If and when Western tourists ever make it to the Kalma resort, one thing is guaranteed they won’t roam freely. Their movements will be monitored. Their cameras, censored. Their experiences, carefully stage-managed in a Truman Show-style simulation of a functioning, happy state.
But beyond this curated illusion, reality bites and hard.
In one of the world’s most tightly sealed states, information rarely leaks out unless the regime allows it. Yet, the few smuggled testimonies that have made it to the outside world paint a portrait of suffering so grim it verges on the unbearable.
When the pandemic struck in early 2020, Pyongyang responded not with aid or reform, but with isolation. The border with China (the country’s most vital trade route) was slammed shut. No grain, no fertilisers, no agricultural equipment. Predictably, the result was widespread hunger. But in a regime driven by optics, feeding the people ranked lower than fortifying border fences and issuing shoot-to-kill orders against anyone who dared approach.
An untold number of North Koreans starved to death. Those who once relied on unofficial markets (the black-market lifelines of daily survival) found them barren. Smuggling became nearly impossible. With nothing left to sell, many simply gave up. Some disappeared into the mountains to die alone. Others, we are told, ended their own lives at home.
It’s not just food that has been weaponized, information has too. Under the Reactionary Ideology and Culture Rejection Act, passed in late 2020, North Koreans can be executed for watching South Korean dramas or sharing foreign music. The law was designed to prevent “corruption” from the outside world, but what it really targets is truth. The truth that South Korea is free and flourishing. That there is another life, another possibility, just across the river.

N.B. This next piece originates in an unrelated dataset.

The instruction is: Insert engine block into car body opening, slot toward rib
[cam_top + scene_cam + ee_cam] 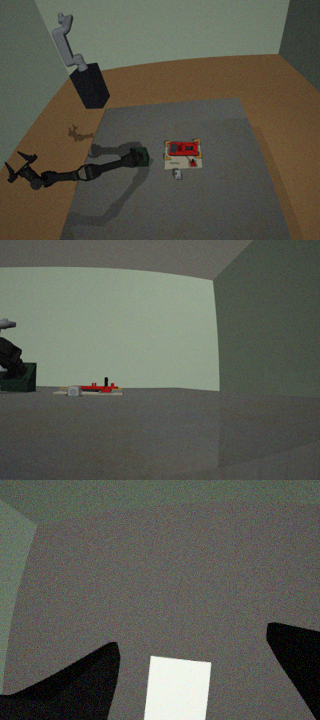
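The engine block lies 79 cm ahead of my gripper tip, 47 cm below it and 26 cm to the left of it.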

But the river, once a route of desperate escape, is now heavily militarized. Before the pandemic, over 1,000 people a year managed to flee North Korea, most by crossing into China via the Yalu River. Today, those numbers have plummeted to near zero.
The Last Bit, Fear
And perhaps, Kim’s deepest fear is not the West, not invasion, not even sanctions but the truth – the truth that no amount of concrete poured into beachfront resorts can drown out the sound of the psychological toll on North Koreans, which is immeasurable, not just because of what they endure but because of what they’re denied: the right to know, to dream, to dissent.
Living under constant surveillance, where a misplaced word can cost a life, people learn not just to fear but to forget what freedom even feels like. For many, survival has become a slow erasure of self.
And what of the future? If Kalma Resort is any indication, Kim Jong Un’s regime is betting on spectacle over substance, a Potemkin paradise designed to distract from decaying foundations. Tourism, they claim, is a pathway to economic growth. But how can a country attract visitors when it punishes curiosity, criminalizes information, and executes those who try to leave?
In the global arena, the silence is deafening. While Russia sends tourists and China looks the other way, much of the international community has grown numb to the North Korean tragedy. Sanctions exist, yes but so does normalization. Leaders issue statements, but rarely push harder. It is easier to mock the absurdity of waterslides in (often) a famine-struck nation than to reckon with how little the world has done to change it.
Kalma Resort may be new, but the script is not. Build illusions, suppress truth, project strength, and keep the world guessing, while inside the borders, hope is starved, voices are silenced, and futures are sealed.